Rommel: The Campaign for North Africa is a board wargame self-published by designer Loren Sperry in 1973 that simulates the North African Campaign during World War II.

==Description==
Rommel is a two-player wargame in which one player takes the role of Axis forces, and the other controls Allied forces. The game starts with the British offensive in North Africa against the numerically superior Italian army in September 1940, and lasts until December 1942. The entire campaign takes 80 turns, about 15–25 hours of gameplay. The game includes four shorter scenarios that can be completed in a few hours.

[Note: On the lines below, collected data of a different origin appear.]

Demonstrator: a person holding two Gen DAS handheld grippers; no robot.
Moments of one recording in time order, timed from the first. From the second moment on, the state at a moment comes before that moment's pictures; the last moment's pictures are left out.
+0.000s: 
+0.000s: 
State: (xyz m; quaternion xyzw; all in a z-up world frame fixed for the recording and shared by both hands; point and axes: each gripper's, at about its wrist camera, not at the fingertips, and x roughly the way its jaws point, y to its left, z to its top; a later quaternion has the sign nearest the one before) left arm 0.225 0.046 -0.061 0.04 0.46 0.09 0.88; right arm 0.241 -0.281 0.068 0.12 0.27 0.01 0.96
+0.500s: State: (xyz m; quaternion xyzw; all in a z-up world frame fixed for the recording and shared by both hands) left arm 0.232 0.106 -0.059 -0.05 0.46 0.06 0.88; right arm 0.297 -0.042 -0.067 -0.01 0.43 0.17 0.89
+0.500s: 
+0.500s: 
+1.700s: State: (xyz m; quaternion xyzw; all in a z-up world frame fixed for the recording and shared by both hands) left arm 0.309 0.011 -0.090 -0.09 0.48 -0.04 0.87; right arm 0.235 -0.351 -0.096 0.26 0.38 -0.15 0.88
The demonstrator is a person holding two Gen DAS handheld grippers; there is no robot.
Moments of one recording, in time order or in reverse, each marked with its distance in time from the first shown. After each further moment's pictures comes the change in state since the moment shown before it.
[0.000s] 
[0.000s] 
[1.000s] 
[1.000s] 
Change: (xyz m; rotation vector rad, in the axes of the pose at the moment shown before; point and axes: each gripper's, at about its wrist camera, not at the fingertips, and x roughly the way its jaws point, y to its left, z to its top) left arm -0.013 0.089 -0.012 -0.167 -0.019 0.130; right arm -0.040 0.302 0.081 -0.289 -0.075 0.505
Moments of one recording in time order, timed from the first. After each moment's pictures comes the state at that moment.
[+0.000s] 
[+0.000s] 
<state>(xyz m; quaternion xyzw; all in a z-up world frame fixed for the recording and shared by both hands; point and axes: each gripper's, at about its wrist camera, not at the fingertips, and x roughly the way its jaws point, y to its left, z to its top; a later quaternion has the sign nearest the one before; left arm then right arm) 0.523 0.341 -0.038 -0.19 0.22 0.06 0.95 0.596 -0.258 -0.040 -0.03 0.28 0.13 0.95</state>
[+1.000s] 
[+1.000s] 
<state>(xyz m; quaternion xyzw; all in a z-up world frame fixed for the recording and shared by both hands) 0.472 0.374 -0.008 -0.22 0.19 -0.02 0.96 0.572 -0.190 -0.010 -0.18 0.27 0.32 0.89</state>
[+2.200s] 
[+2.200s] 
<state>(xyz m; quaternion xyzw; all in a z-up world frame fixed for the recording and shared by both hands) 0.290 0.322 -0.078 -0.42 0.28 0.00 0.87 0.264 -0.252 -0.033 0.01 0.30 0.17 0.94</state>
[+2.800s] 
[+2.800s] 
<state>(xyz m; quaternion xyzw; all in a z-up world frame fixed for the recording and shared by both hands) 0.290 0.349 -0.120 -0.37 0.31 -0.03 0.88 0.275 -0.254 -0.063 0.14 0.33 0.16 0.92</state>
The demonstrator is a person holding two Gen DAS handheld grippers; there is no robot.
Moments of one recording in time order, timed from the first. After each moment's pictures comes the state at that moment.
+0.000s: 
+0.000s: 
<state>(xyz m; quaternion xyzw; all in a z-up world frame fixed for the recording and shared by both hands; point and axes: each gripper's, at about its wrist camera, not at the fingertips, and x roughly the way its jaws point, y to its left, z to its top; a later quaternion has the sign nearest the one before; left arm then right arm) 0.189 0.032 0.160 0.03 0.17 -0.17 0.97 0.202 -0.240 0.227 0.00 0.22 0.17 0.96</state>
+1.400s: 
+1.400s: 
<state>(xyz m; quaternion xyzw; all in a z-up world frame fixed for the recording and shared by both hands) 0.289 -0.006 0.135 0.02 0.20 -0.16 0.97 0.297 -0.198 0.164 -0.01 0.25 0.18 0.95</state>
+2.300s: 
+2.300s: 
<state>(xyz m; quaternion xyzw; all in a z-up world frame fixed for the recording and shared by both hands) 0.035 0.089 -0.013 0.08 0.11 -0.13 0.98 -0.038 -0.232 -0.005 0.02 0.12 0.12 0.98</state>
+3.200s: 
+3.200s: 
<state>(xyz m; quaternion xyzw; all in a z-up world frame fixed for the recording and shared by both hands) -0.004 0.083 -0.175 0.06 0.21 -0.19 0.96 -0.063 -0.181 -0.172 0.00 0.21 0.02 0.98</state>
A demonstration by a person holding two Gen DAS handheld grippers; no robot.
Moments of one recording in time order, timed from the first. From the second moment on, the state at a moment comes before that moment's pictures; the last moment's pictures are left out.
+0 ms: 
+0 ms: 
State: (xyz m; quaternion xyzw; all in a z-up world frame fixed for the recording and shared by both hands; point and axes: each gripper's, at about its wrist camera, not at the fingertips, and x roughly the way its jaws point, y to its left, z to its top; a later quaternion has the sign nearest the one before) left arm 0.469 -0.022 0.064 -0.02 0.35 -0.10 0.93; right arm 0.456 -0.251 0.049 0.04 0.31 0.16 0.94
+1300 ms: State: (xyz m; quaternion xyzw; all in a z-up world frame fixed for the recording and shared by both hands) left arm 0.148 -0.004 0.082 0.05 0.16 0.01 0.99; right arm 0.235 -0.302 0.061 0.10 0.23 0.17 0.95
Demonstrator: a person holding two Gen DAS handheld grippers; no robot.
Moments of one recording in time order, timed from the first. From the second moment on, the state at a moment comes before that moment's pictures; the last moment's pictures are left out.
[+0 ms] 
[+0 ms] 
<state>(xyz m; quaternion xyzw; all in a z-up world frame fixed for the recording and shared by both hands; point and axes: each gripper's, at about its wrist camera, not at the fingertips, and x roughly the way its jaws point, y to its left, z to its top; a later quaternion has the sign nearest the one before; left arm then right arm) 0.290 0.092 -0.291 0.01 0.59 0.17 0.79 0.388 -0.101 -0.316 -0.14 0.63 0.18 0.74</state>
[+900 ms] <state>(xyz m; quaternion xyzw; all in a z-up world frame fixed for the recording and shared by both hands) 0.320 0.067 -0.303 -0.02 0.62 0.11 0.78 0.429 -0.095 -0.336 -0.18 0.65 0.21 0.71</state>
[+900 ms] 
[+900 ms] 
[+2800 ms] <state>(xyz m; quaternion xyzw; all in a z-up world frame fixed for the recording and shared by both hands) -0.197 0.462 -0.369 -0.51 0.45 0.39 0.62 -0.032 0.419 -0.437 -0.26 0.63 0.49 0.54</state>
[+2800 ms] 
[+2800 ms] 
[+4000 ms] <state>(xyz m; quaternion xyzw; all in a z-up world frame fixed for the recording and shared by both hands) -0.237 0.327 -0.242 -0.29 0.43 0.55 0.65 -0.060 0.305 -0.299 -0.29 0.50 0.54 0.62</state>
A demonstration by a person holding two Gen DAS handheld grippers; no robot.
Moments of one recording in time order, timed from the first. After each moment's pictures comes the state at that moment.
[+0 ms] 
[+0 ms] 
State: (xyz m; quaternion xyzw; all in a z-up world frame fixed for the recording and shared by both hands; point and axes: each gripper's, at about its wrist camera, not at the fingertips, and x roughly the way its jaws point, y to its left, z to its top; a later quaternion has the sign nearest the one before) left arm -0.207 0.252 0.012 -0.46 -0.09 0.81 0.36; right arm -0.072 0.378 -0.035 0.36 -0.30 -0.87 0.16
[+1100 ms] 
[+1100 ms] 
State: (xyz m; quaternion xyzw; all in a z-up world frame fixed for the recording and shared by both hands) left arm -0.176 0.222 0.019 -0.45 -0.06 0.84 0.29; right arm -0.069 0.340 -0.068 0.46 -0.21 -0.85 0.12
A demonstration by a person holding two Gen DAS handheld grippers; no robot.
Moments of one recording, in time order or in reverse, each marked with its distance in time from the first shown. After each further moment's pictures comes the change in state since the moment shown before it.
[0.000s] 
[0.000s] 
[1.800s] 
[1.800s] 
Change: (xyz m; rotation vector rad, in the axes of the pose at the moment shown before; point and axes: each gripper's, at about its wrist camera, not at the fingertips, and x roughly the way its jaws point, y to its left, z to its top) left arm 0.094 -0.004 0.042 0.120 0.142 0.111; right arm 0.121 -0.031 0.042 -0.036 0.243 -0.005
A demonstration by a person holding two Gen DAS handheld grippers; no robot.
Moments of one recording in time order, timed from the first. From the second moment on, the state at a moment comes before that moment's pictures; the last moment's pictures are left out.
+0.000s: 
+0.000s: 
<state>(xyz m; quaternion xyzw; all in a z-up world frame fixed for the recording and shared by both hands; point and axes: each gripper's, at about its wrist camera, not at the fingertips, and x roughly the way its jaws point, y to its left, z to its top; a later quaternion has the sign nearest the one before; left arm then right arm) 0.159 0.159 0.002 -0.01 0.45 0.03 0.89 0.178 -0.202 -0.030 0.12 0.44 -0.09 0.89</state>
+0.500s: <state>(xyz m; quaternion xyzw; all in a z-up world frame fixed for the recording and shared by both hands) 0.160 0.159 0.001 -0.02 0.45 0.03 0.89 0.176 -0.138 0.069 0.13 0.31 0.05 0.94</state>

The game comes with a 22" x 34" paper map of North Africa from El Agheila to El Alamein, an 8-page rulebook, and a cardstock sheet of 252 counters.

===Gameplay===
The game uses a standard "I Go, You Go" system, where one player moves and attacks, followed by the other player. Each turn represents three weeks of game time. Optional rules cover minefields, fortifications and reconnaissance units.

==Supply==
In an innovation for board wargames, supply plays an important part of the game: all units must be within 5 hexes of a supply unit in order to move and attack, and supply is used up by combat.

==Publication history==
In 1973, Loren Sperry created Rommel and self-published it. Although critics found the game featured some innovations, notably the supply rules, critics and players were not pleased with the less-than-professional production values of the map and counters. In a 1976 poll conducted by Simulations Publications Inc. to determine the most popular board wargames in North America, Rommel only placed 186th out of 202 games. Critic Nicky Palmer ascribed this to "the semi-amateur flavour given the game by its unmounted board and pieces."

==Reception==
In Issue 23 of Moves, game designer Richard Berg found the production values of the components unprofessional, writing, "Rand's Rommel, although not strictly speaking an amateur production, earns all the derogative [sic] connotations of that word." Berg also found the game suffered from ambiguous and poorly written rules, saying, "What could have been quite a good game with some nice innovations in the supply and reserve areas suffers from a severe case of obfuscation, and Rommel consequently carries all the impact of last week's eggplant."

In his 1977 book The Comprehensive Guide to Board Wargaming, Nicky Palmer found this game to be "an interesting development of the techniques of Afrika Korps (Avalon Hill, 1964), using step reduction and breakthroughs à la Anzio (Avalon Hill, 1968)." Palmer concluded, "Afrika Korps probably has more blood and thunder, but Rommel is probably more realistic and less luck-dependent."

In Issue 30 of Simulacrum, Martin Campion compared Rommel to another wargame published in 1973, Desert Fox (Cavalier Games, 1973), and found that "[Rommel] is easier to play with fewer things to keep track of, and it gives less of an illusion of realism. " Campion concluded, "Both Desert Fox and Rommel start the game with the first British offensive against the Italians, who thus have the opportunity to preserve something from the rout or to lose even worse than the original Italians."